§ **Problem to solve**: Restate exactly, please, each line of the listing from the one with "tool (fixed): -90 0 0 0" to the last, including both.

Segment Start: Raw data

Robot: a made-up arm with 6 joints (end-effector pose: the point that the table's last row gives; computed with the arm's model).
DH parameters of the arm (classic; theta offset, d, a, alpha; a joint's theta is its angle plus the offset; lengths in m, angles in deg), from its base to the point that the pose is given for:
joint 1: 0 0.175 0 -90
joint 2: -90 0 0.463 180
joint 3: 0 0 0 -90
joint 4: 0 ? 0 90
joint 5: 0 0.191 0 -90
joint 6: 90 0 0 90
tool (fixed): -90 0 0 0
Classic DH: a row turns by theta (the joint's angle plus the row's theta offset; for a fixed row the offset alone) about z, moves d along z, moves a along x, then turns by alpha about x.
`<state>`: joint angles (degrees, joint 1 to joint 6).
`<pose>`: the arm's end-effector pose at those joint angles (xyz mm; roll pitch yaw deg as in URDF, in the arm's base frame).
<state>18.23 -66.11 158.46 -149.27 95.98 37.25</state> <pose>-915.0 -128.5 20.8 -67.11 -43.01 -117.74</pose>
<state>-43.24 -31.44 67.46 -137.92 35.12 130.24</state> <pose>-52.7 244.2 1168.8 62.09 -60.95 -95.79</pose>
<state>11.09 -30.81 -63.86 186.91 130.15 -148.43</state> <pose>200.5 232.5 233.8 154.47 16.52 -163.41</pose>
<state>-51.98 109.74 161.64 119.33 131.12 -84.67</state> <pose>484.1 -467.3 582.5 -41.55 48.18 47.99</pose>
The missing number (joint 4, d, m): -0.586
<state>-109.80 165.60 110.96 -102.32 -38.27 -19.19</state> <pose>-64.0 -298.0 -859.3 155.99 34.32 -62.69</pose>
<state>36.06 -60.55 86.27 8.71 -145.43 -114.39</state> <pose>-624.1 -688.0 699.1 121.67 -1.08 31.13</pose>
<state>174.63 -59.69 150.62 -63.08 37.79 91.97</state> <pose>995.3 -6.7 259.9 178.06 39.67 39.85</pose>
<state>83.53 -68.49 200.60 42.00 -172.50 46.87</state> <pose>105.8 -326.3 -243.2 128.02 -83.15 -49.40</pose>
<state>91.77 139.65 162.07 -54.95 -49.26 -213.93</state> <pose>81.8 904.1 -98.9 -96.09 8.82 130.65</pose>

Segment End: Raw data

§ **Reply**:
tool (fixed): -90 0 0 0
Classic DH: a row turns by theta (the joint's angle plus the row's theta offset; for a fixed row the offset alone) about z, moves d along z, moves a along x, then turns by alpha about x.
`<state>`: joint angles (degrees, joint 1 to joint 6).
`<pose>`: the arm's end-effector pose at those joint angles (xyz mm; roll pitch yaw deg as in URDF, in the arm's base frame).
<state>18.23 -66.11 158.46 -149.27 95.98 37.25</state> <pose>-915.0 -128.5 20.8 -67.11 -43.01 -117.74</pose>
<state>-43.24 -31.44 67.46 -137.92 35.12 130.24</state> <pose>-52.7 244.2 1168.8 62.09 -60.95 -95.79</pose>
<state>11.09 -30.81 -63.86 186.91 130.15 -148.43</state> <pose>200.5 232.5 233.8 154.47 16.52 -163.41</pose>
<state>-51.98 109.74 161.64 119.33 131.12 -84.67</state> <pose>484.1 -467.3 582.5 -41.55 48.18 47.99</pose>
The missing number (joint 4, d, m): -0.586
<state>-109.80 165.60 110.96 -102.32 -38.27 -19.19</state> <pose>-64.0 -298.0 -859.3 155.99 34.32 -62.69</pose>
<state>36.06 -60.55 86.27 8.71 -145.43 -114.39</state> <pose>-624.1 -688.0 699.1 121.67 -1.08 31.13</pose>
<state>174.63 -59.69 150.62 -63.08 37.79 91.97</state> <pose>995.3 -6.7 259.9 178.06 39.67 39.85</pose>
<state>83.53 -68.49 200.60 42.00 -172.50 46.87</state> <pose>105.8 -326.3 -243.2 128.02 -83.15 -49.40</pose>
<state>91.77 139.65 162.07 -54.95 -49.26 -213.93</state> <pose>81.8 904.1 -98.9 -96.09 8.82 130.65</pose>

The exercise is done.